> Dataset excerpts
BEGIN

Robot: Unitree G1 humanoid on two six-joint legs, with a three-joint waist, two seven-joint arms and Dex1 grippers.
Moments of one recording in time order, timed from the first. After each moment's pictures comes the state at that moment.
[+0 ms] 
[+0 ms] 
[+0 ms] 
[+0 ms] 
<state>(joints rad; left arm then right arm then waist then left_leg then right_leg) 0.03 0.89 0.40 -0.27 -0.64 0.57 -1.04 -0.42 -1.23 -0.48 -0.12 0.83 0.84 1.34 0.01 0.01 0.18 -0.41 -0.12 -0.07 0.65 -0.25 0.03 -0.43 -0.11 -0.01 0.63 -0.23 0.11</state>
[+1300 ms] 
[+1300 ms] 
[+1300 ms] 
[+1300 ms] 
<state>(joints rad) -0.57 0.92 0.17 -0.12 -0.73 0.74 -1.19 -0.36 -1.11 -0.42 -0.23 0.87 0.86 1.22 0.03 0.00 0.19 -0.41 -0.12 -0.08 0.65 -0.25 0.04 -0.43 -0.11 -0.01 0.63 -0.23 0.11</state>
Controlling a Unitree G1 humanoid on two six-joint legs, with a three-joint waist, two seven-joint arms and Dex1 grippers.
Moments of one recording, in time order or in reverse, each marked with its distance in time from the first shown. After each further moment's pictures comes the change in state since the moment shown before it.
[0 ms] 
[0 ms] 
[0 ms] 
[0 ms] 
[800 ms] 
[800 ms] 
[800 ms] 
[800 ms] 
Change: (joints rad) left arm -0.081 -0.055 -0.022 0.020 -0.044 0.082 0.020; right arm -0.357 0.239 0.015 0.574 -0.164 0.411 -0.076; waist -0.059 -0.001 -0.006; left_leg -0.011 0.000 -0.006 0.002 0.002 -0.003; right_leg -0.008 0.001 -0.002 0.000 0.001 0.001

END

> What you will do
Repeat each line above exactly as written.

> Exercise response
Robot: Unitree G1 humanoid on two six-joint legs, with a three-joint waist, two seven-joint arms and Dex1 grippers.
Moments of one recording in time order, timed from the first. After each moment's pictures comes the state at that moment.
[+0 ms] 
[+0 ms] 
[+0 ms] 
[+0 ms] 
<state>(joints rad; left arm then right arm then waist then left_leg then right_leg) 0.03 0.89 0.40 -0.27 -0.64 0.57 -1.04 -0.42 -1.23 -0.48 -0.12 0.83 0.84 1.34 0.01 0.01 0.18 -0.41 -0.12 -0.07 0.65 -0.25 0.03 -0.43 -0.11 -0.01 0.63 -0.23 0.11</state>
[+1300 ms] 
[+1300 ms] 
[+1300 ms] 
[+1300 ms] 
<state>(joints rad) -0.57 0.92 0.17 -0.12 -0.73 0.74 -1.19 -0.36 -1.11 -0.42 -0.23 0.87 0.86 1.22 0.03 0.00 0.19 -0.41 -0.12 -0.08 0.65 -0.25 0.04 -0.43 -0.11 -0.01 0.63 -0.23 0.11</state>
Controlling a Unitree G1 humanoid on two six-joint legs, with a three-joint waist, two seven-joint arms and Dex1 grippers.
Moments of one recording, in time order or in reverse, each marked with its distance in time from the first shown. After each further moment's pictures comes the change in state since the moment shown before it.
[0 ms] 
[0 ms] 
[0 ms] 
[0 ms] 
[800 ms] 
[800 ms] 
[800 ms] 
[800 ms] 
Change: (joints rad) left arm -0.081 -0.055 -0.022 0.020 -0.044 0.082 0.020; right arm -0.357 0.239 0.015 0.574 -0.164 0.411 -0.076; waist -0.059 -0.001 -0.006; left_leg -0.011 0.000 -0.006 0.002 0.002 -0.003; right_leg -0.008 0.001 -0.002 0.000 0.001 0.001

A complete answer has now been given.